The action that we select on time-step t,

is the greedy action with probability

one minus epsilon or

is a random action with probability epsilon.

We can demonstrate the effectiveness of

Epsilon-Greedy action selection on

the 10-arm Testbed from the textbook.

The 10-arm banner problem has 10 actions

here shown along the X-axis.

On the Y-axis, we'll show the distribution of rewards.

Each reward is sampled from a normal distribution with

some mean q star of a and variance one.

Each q star of a is drawn from

a normal distribution with mean zero and variance one.

Each time we run the 10-arm Testbed q star

will be redrawn from a normal distribution.

Notice how much randomness

is involved in this experiment.

Q star is randomly sampled from a normal distribution.

The rewards are randomly sampled based on q star,

and the actions are randomly taken on exploration steps.

To fairly compared different algorithmic choices,

we will need to perform many independent runs.

Let's take a look at a single run of

an Epsilon-Greedy agent in the 10-arm Testbed.

For this agent, we set epsilon equal to 0.1.

The time-step is on the X-axis.

The Y-axis is the reward received on that time-step.

Notice how noisy this curve is with several sharp peaks.

We see a slight upward trend

in the center of these peaks.

But with this amount of noise,

it is hard to make any conclusions.

If we run another agent with a different random seed,

we get another noisy curve,

and a third run.

For every time-step, we can take the average of each

of these three rewards we've seen on that time-step.

This will produce a single line that represents

the average reward received for each of these three runs.

For example, here's what happens when we

take 20 such runs and average the reward.

Notice that the spikes on

the curve are much less pronounced.

If we take 100 runs and average them together,

we see a much more clear shape to the curve.

There's a noticeable increase in reward

in the first 200 steps,

and doing this with 2,000 runs,

we get a clear picture of the performance of this method.

What this result says is that

this way of behaving obtains

this much reward in

expectation across possible stochastic outcomes.
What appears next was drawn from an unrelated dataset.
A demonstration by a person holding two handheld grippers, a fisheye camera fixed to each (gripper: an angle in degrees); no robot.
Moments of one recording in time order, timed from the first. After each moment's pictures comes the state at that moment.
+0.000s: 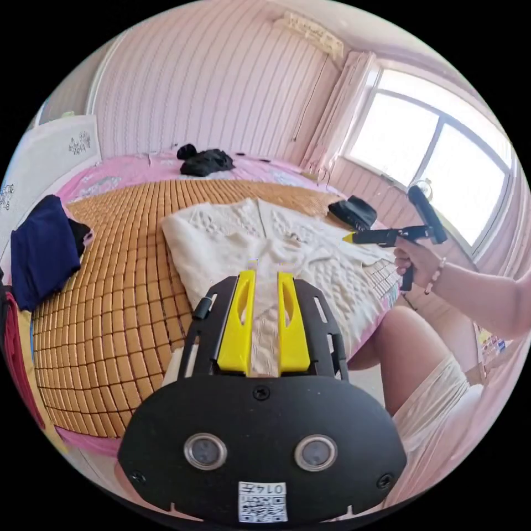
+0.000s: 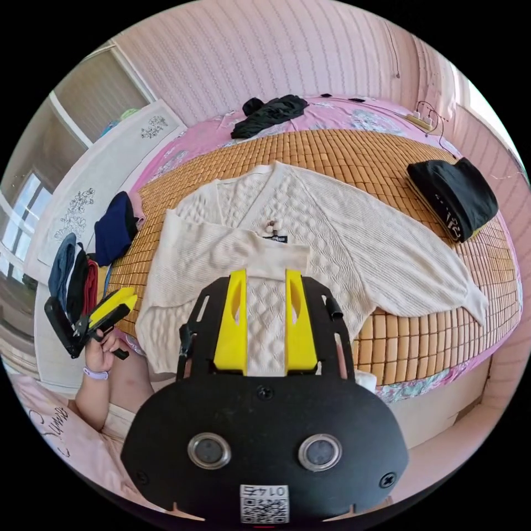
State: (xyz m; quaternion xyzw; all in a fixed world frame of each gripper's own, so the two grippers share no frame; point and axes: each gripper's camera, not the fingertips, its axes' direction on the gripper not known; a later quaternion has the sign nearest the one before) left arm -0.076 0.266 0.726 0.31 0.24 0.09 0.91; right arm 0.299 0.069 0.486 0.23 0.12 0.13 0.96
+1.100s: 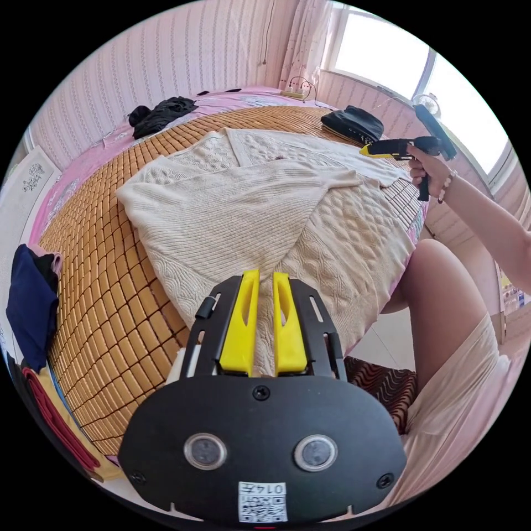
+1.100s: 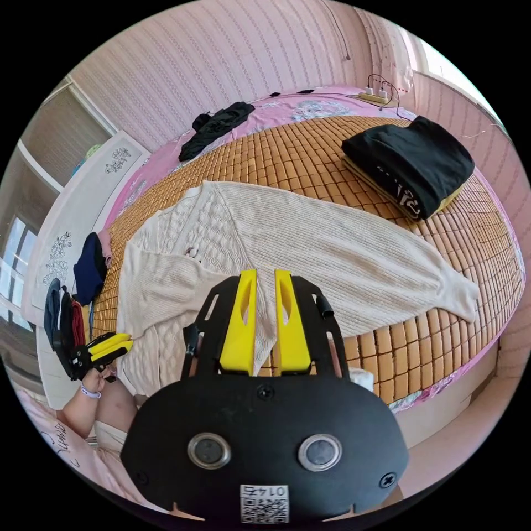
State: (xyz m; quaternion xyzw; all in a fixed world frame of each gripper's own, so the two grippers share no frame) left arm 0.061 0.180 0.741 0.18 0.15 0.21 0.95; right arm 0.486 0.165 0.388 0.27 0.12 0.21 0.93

Throughout this specialization, we

used the average performance over

many independent runs to make scientific comparisons.
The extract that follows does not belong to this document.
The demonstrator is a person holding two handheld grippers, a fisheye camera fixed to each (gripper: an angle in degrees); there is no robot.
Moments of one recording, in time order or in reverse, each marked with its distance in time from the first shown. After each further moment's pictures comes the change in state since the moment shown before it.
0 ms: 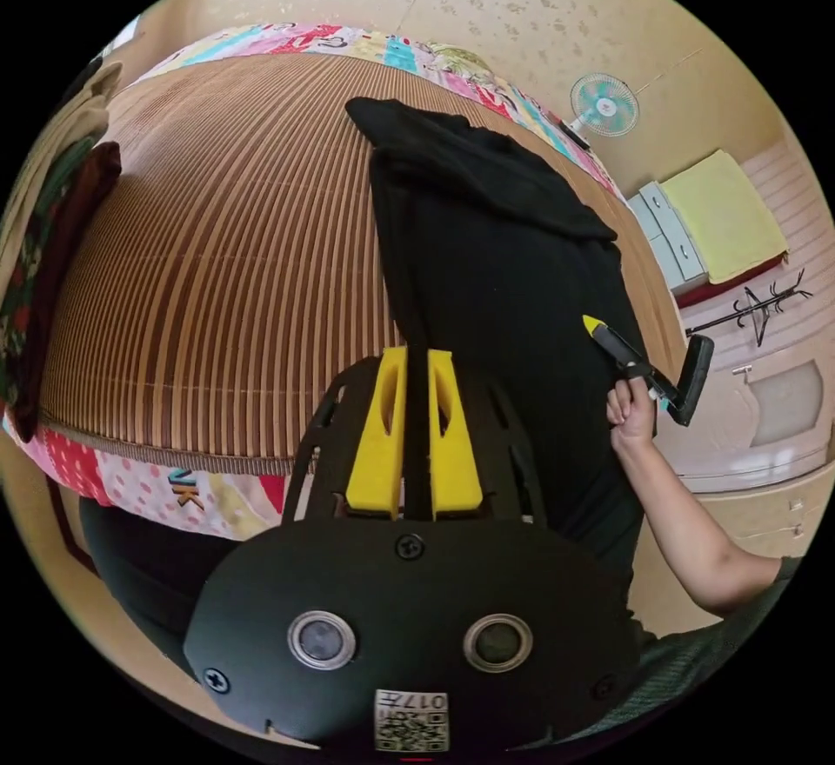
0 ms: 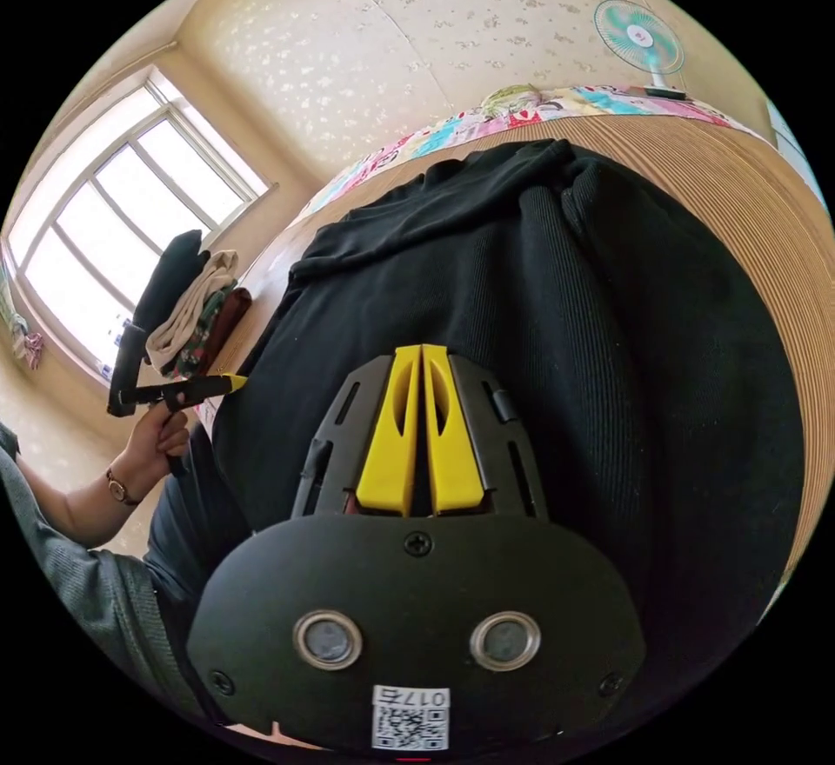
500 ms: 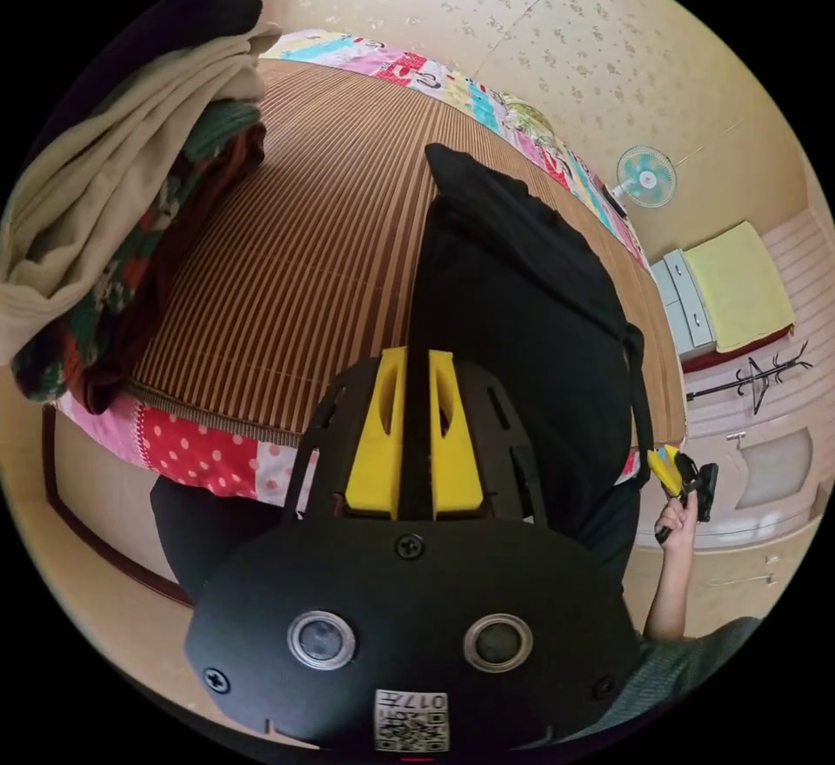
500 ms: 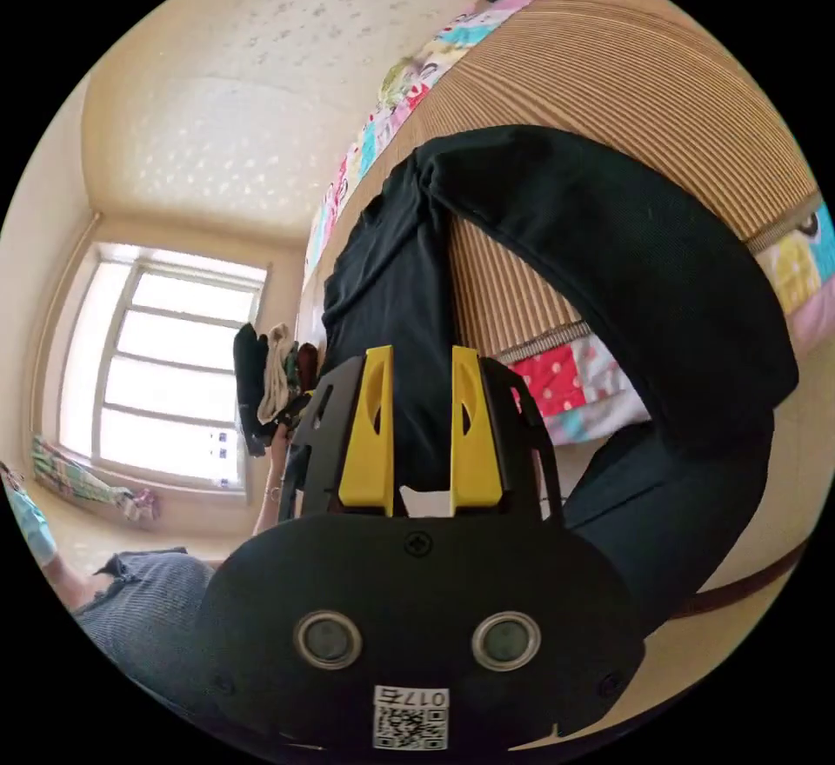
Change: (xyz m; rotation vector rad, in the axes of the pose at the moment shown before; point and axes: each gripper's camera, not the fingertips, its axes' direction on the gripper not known) left arm -0.125 0.018 -0.084 0.128 0.001 -0.187; right arm 0.063 0.037 -0.142 -0.009 -0.285 0.575
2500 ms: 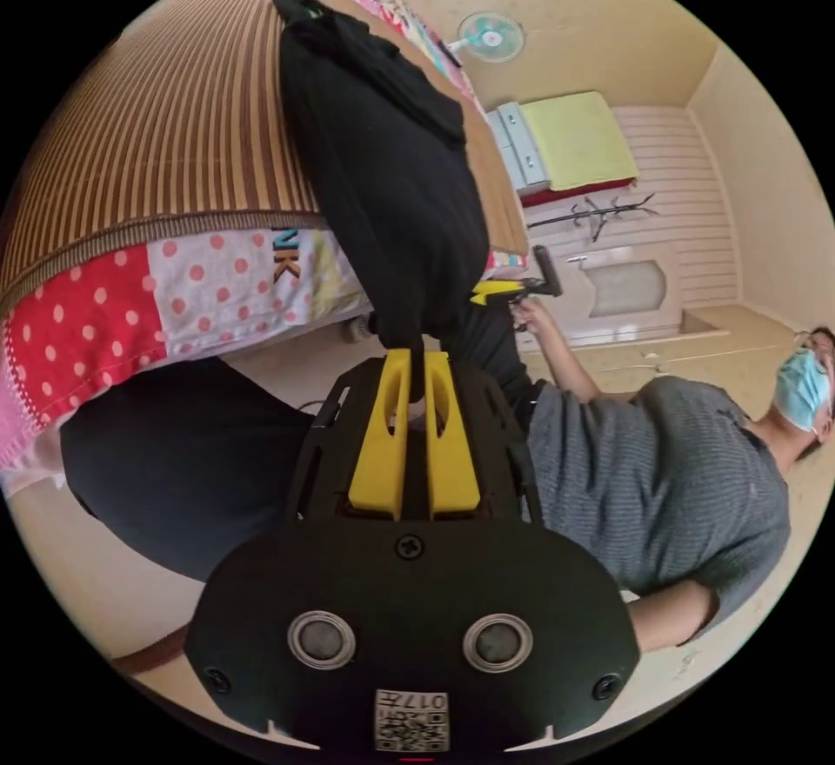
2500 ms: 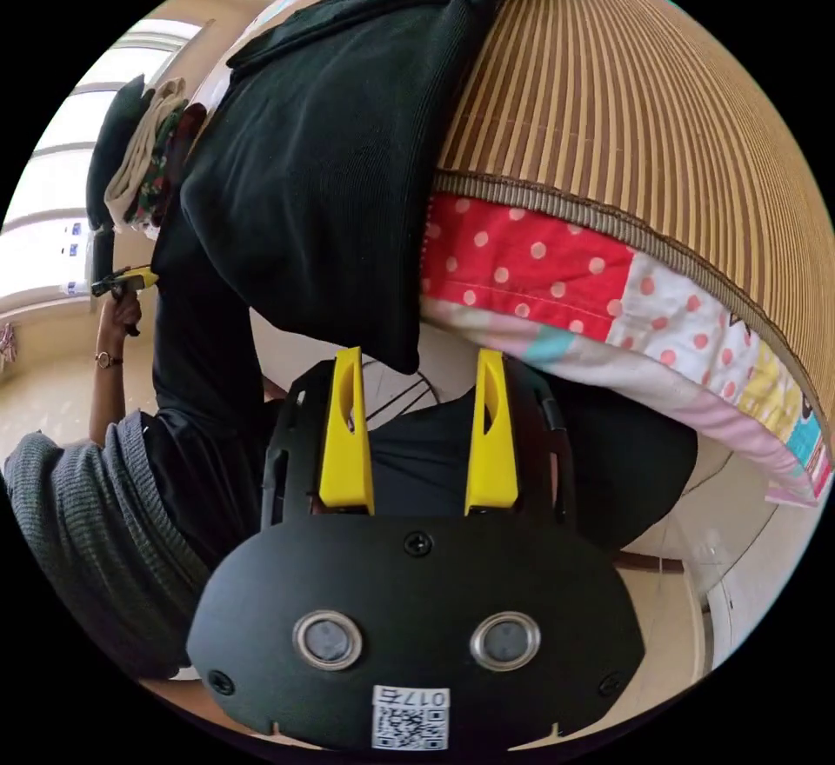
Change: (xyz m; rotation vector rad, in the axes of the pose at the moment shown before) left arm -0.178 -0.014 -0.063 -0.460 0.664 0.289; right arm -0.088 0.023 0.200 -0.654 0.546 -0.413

Without using summary statistics like the average,

it will be difficult to make

fair comparisons between algorithms.

In this example, the random seed is

the only difference between

runs of this Epsilon-Greedy agent,

and yet the performance looks quite different.

Okay, let's go back to the experiment

on the 10-arm Testbed.

We are going to compare Epsilon-Greedy agents

with different epsilons.

Let's start by investigating

the average reward obtained by each algorithm.

The time-step is shown on the X-axis.

The average reward over 2,000 runs is on the Y-axis.

Here's the performance with epsilon equal to zero.

When epsilon is zero, the agent performs

no exploration steps only greedy steps.

Here's the performance of epsilon equals 0.01.

Notice that the average reward keeps improving over time.

This method explores one percent of the time,

and eventually converges to take in

the optimal action 99.1 percent of the time.

The agent with epsilon equal to 0.1 obtains

more reward earlier on average than the other methods.

But it plateaus after 300 steps.

In this lecture, we discussed the trade-off

between exploration and exploitation.

We also discussed Epsilon-Greedy,

which is a simple method for

balancing exploration and exploitation.

Later, we will discuss more sophisticated methods

for choosing between exploration and exploitation.